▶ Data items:
- - -
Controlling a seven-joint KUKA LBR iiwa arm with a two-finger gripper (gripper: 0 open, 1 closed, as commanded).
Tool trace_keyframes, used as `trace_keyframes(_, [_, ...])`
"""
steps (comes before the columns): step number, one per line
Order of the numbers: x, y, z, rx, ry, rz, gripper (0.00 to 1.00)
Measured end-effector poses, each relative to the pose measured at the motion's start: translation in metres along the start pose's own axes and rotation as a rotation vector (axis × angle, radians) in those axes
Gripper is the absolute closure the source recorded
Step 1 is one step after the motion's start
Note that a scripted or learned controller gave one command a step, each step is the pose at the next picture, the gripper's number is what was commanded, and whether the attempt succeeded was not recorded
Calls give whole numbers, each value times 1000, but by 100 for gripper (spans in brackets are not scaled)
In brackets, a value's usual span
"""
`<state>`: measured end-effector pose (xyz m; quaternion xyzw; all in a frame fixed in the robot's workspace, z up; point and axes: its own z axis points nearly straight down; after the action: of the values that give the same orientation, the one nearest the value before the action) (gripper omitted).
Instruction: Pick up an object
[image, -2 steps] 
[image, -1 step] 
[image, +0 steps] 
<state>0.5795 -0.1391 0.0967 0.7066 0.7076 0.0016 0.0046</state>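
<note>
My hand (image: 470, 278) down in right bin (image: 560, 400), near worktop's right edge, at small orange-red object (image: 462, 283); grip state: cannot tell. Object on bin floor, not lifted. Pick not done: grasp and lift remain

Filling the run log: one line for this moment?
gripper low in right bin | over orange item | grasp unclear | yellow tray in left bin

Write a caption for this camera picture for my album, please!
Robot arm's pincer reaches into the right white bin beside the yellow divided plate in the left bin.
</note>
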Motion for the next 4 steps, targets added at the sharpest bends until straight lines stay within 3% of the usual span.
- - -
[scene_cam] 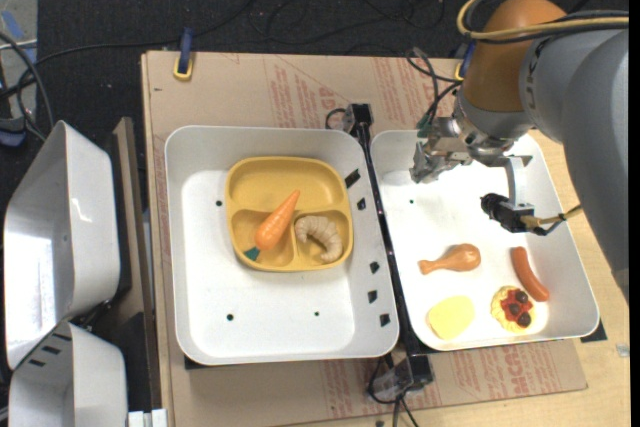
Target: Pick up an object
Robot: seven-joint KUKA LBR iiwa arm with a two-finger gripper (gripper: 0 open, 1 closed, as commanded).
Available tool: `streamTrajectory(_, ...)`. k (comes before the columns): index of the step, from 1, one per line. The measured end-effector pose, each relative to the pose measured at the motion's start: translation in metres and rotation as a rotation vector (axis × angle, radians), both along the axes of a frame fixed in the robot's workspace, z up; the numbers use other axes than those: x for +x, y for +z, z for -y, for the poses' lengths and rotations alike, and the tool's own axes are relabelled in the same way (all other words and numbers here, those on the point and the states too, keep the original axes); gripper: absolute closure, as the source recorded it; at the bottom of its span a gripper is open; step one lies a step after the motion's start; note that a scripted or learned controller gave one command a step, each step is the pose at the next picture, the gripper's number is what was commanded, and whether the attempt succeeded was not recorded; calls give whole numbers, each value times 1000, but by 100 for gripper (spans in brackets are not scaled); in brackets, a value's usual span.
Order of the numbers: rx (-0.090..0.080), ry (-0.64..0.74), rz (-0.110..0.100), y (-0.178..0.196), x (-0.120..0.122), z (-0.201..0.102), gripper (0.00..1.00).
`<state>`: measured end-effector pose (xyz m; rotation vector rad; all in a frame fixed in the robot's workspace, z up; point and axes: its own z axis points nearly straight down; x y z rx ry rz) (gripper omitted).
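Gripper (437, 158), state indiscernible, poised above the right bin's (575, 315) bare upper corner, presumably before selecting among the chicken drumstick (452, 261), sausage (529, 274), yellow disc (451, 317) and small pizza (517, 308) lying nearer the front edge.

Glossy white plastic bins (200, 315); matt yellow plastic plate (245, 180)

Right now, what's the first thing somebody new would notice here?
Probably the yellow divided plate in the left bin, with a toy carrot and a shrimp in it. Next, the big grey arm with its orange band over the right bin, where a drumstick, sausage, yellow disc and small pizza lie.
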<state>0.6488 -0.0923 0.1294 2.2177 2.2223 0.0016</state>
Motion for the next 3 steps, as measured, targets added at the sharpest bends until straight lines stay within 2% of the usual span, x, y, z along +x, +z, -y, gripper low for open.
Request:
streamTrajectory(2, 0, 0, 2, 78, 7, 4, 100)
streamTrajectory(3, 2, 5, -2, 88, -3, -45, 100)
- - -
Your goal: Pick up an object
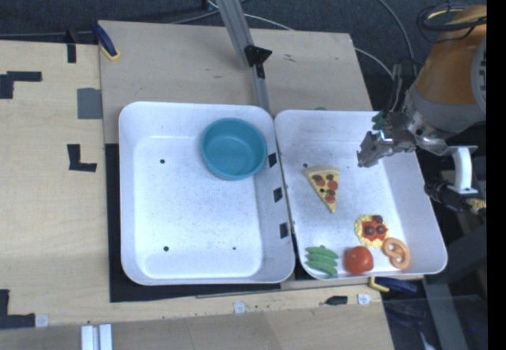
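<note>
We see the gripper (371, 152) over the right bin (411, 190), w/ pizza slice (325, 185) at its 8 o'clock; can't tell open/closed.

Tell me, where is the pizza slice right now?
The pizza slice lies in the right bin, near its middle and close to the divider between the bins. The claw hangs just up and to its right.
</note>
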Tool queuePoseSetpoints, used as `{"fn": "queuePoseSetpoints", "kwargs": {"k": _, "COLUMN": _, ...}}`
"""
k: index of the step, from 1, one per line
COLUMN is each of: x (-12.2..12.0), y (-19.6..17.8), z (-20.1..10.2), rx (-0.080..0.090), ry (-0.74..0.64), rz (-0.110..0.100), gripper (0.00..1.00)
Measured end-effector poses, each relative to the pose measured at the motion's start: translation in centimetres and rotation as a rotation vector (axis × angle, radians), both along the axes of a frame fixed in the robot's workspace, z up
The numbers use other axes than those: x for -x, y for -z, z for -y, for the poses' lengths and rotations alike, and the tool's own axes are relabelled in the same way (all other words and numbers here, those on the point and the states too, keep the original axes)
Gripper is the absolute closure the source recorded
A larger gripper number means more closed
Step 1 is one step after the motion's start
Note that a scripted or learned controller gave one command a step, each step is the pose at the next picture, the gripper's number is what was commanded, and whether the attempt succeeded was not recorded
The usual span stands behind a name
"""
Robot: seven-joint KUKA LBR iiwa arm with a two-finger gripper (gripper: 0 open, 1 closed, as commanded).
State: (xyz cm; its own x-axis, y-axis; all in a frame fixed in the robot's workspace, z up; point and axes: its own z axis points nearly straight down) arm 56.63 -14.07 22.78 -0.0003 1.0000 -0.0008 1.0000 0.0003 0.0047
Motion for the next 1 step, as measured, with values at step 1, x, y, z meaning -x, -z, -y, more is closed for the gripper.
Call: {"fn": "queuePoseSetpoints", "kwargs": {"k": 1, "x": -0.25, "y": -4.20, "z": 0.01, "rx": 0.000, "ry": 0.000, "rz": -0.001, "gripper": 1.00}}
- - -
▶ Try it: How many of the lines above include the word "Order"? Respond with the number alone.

▶ Output of the task: 2